Oh My Goodness. I really want to do this now. I wonder if the people who did it kept all the extra candy given out to get "timmy" to go away. lol


----------



## mommyto3 (Aug 24, 2009)

Oh my gosh - that is too funny "Give him more candy" "Poke it" LOL!!

That would freak me out too!


----------



## TK421 (Mar 27, 2009)

That was great! What a great idea.


----------



## Sudden (Sep 22, 2010)

Bump for great justice


----------



## halloween_sucks_in_the_uk (Sep 28, 2008)

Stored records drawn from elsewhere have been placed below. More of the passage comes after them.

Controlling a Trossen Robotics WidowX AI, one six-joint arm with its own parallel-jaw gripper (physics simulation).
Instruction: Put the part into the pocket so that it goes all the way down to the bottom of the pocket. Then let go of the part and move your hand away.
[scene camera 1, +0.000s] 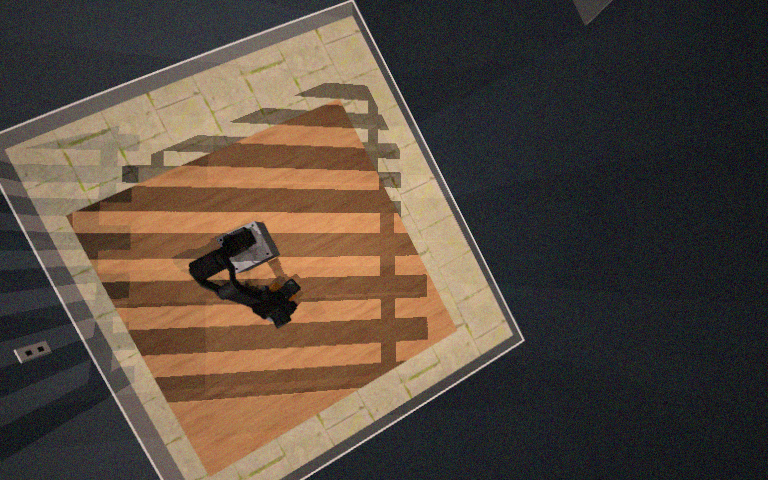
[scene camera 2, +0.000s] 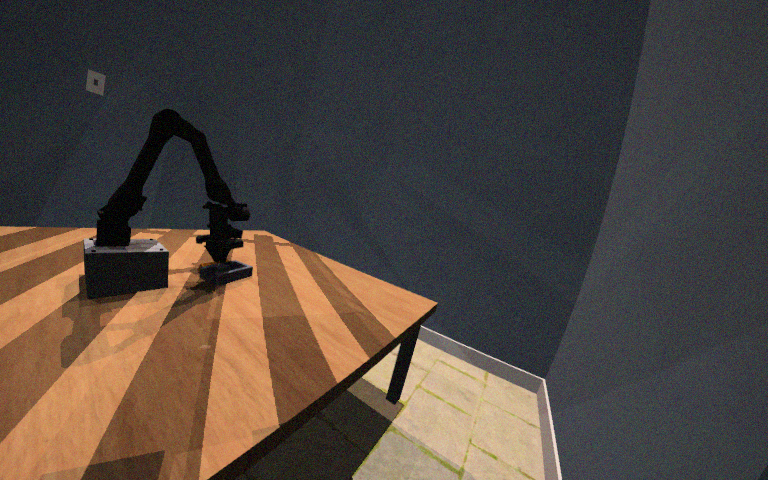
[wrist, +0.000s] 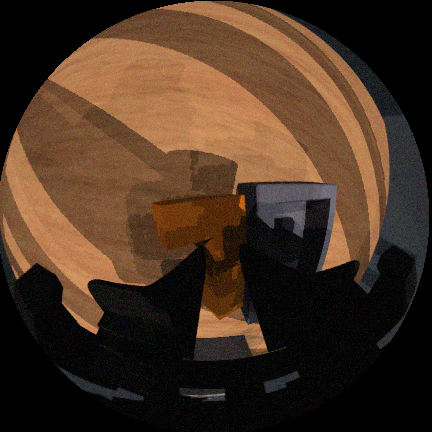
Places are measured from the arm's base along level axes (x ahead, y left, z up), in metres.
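Pixels of known places: gripper, fingertip midpoint: (wrist: 221, 249); arm's base, origin of the base link: (scene camera 1: 246, 239) (scene camera 2: 112, 243).
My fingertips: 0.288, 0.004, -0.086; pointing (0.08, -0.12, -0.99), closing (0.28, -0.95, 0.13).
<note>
For each thing: its middle in the pictures, then the offset to it from my fingertips, as dx, dy, dz. Level surfaces: height alone.
- orange part, body centre: (wrist: 205, 268) (scene camera 2: 213, 264) (scene camera 1: 282, 292) -0.019, +0.008, -0.001
- dark blue-grey pocket block, body centre: (wrist: 287, 256) (scene camera 2: 227, 271) +0.001, -0.069, -0.001
- wooden table, its level: dz -0.019
The orange part (scene camera 1: 275, 286) (scene camera 2: 205, 264) (wrist: 185, 220) has a wide bar and a stem running toward the gripper in the wrist view. It is outside the pocket, close beside its left wall in that view. The dark blue-grey pocket block (scene camera 2: 240, 272) (wrist: 295, 192) stands on the table with its hollow facing up. My gripper (scene camera 2: 220, 261) (wrist: 221, 249) points down, its fingertips shut on the stem of the orange part. The right finger hides some of the pocket block. Whether the part touches the table is unclear. In scene camera 1 the arm covers the fingertips.
The grey base box (scene camera 1: 257, 249) (scene camera 2: 125, 274) of the arm stands close to the pocket block. The wooden table (scene camera 1: 334, 226) (scene camera 2: 317, 390) is crossed by striped shadows. The table's edge runs diagonally at the right in scene camera 2, with a dark leg (scene camera 2: 403, 365) below.
</note>
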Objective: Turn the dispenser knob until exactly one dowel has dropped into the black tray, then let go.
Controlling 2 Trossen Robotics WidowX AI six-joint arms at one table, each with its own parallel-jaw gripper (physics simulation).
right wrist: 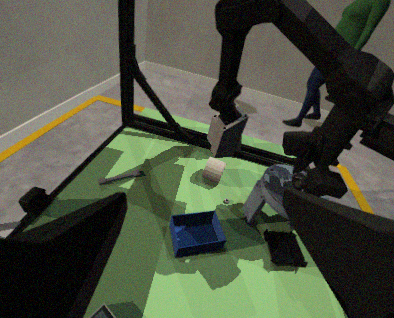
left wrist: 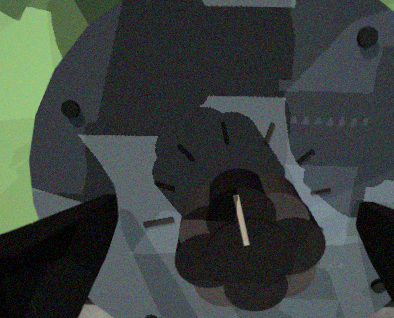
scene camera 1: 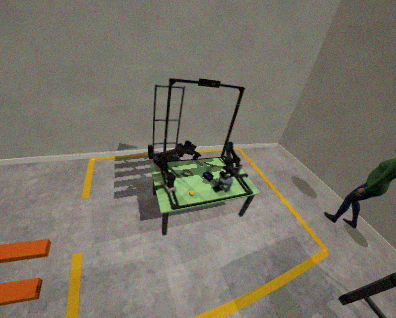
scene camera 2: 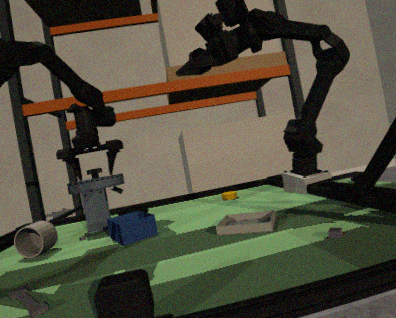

lol @ the woman throwing the candy and you poke it, no you poke it, get the poker.


----------



## Crunch (Oct 23, 2008)

That's great.


----------



## BooBoo (Jun 14, 2010)

Just like the real thing, he just stands there doesn't say Trick or Treat & expects to get candy


----------



## Rev. Noch (Sep 2, 2008)

BooBoo said:


> Just like the real thing, he just stands there doesn't say Trick or Treat & expects to get candy


Hey, at least Timmy has the decency to wear a costume, unlike more and more children these days.


----------



## BooBoo (Jun 14, 2010)

Very True, Timmy should get some candy.


----------



## k k (Jul 21, 2009)

that was good


----------